Data to use:
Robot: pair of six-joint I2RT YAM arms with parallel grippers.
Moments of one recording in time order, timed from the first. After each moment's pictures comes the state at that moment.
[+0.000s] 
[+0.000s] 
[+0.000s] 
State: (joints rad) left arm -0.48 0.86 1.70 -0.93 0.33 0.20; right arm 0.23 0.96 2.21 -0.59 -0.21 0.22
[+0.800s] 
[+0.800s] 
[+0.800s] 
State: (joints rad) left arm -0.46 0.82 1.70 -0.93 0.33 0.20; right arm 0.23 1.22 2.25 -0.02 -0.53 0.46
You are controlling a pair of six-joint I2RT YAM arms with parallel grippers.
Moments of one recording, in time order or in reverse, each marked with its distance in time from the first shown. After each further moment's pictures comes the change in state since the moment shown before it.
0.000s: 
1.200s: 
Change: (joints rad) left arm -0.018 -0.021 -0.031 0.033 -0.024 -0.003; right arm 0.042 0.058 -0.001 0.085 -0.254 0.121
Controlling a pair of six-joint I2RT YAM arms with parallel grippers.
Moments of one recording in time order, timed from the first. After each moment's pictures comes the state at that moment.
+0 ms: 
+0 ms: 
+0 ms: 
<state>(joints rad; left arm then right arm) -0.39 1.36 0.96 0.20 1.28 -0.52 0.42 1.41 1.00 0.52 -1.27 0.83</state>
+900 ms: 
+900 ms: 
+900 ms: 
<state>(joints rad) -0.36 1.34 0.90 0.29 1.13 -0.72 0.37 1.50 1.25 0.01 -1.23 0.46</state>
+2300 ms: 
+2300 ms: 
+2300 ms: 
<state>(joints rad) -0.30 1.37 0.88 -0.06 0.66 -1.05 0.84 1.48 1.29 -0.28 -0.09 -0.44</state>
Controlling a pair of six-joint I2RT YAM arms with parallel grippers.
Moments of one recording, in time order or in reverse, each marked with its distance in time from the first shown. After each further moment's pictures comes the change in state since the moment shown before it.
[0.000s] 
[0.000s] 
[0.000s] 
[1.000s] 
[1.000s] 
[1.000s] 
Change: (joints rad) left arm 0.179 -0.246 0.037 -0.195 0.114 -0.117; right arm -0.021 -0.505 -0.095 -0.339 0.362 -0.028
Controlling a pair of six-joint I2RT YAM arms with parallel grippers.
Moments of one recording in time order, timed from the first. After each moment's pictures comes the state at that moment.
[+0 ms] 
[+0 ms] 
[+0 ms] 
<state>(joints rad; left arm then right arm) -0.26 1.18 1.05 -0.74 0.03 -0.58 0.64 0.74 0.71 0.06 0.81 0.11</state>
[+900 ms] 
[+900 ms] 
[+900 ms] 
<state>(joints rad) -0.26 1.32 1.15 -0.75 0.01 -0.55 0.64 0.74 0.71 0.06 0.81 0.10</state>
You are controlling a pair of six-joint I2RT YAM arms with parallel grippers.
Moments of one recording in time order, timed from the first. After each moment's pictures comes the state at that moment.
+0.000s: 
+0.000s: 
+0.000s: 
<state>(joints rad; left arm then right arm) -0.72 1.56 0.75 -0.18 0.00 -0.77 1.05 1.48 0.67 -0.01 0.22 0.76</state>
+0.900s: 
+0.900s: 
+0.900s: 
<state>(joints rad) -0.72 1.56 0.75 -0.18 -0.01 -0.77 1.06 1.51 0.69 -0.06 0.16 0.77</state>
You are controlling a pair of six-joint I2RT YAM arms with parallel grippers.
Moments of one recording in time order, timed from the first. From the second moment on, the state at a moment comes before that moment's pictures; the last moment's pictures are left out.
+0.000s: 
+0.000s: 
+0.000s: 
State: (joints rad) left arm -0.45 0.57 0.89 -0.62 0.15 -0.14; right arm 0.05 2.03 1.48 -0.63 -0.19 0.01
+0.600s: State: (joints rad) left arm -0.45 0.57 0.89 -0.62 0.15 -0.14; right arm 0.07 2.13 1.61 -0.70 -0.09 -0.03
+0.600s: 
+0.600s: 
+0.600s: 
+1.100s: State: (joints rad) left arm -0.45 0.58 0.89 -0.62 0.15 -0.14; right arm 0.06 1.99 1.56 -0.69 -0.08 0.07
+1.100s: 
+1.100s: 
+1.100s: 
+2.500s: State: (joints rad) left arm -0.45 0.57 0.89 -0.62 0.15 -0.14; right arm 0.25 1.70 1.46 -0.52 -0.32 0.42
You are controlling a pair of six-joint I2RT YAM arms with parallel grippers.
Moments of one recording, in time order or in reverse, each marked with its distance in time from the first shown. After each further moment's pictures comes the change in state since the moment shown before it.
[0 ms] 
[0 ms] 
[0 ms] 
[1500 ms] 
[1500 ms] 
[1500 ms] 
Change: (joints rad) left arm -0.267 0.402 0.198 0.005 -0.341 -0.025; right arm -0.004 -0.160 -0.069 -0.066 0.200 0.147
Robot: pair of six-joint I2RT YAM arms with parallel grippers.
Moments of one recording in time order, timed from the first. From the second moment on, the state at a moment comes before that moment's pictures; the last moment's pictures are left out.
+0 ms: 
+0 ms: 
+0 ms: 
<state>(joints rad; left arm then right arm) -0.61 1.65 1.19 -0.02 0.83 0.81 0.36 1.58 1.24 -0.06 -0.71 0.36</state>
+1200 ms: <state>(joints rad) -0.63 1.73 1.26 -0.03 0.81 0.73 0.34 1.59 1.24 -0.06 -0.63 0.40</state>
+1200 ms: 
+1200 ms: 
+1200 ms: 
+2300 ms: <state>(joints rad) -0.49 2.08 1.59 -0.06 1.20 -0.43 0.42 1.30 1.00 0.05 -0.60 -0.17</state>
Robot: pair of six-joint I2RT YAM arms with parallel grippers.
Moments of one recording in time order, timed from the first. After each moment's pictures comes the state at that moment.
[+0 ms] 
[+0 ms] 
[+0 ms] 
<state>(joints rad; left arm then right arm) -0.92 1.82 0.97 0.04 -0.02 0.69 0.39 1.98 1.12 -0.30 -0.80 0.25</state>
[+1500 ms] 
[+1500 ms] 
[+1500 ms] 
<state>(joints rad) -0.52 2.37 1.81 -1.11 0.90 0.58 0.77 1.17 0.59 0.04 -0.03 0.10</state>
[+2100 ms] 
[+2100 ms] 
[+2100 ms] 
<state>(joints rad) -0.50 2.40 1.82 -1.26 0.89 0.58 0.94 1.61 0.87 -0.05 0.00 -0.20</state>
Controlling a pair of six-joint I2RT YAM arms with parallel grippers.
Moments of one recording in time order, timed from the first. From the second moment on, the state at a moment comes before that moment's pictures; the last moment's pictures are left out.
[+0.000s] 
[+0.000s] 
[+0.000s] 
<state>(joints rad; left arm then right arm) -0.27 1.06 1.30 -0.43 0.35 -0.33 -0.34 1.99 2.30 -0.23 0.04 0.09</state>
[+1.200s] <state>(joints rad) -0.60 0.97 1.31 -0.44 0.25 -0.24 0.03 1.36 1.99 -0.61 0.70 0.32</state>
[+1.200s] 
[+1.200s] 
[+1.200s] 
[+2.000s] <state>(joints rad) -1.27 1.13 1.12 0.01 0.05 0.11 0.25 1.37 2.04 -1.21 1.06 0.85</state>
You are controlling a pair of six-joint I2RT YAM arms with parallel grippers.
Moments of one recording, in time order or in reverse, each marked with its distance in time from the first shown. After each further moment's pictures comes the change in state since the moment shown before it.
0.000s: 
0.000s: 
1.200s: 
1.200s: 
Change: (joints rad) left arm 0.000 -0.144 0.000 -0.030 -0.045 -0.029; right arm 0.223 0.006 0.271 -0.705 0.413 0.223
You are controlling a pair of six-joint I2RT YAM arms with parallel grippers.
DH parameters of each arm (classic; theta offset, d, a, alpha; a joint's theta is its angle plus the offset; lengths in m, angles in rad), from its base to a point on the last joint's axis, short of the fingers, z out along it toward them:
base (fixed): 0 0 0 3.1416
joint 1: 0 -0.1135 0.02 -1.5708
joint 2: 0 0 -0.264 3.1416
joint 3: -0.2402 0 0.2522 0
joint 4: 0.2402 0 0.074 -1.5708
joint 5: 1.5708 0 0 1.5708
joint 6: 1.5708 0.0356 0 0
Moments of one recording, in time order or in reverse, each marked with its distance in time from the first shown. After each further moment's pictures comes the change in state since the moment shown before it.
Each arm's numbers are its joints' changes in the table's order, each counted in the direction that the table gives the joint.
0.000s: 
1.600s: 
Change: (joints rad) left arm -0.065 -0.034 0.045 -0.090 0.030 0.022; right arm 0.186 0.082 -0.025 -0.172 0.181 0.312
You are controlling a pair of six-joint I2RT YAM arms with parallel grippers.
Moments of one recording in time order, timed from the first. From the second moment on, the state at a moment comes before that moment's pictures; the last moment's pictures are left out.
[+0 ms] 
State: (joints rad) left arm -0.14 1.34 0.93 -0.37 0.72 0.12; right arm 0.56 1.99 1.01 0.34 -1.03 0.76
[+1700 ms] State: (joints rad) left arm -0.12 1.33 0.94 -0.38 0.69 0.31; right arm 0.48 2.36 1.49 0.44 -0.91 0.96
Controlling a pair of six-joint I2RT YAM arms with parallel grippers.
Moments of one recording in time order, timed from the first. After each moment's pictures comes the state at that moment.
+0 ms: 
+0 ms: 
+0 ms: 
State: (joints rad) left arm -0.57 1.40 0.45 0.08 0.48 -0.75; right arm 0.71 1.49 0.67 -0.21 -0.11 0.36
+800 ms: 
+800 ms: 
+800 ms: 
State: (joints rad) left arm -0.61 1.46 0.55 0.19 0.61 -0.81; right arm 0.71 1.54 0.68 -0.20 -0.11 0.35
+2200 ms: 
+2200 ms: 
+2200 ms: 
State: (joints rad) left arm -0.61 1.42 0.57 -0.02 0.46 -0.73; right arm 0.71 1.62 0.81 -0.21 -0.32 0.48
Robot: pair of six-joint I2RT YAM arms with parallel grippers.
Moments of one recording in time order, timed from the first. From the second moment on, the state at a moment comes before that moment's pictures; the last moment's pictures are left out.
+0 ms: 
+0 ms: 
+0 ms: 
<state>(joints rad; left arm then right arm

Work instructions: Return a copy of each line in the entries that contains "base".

Result for this task:
DH parameters of each arm (classic; theta offset, d, a, alpha; a joint's theta is its angle plus the offset; lengths in m, angles in rad), from its base to a point on the last joint's axis, short of the fingers, z out along it toward them:
base (fixed): 0 0 0 3.1416

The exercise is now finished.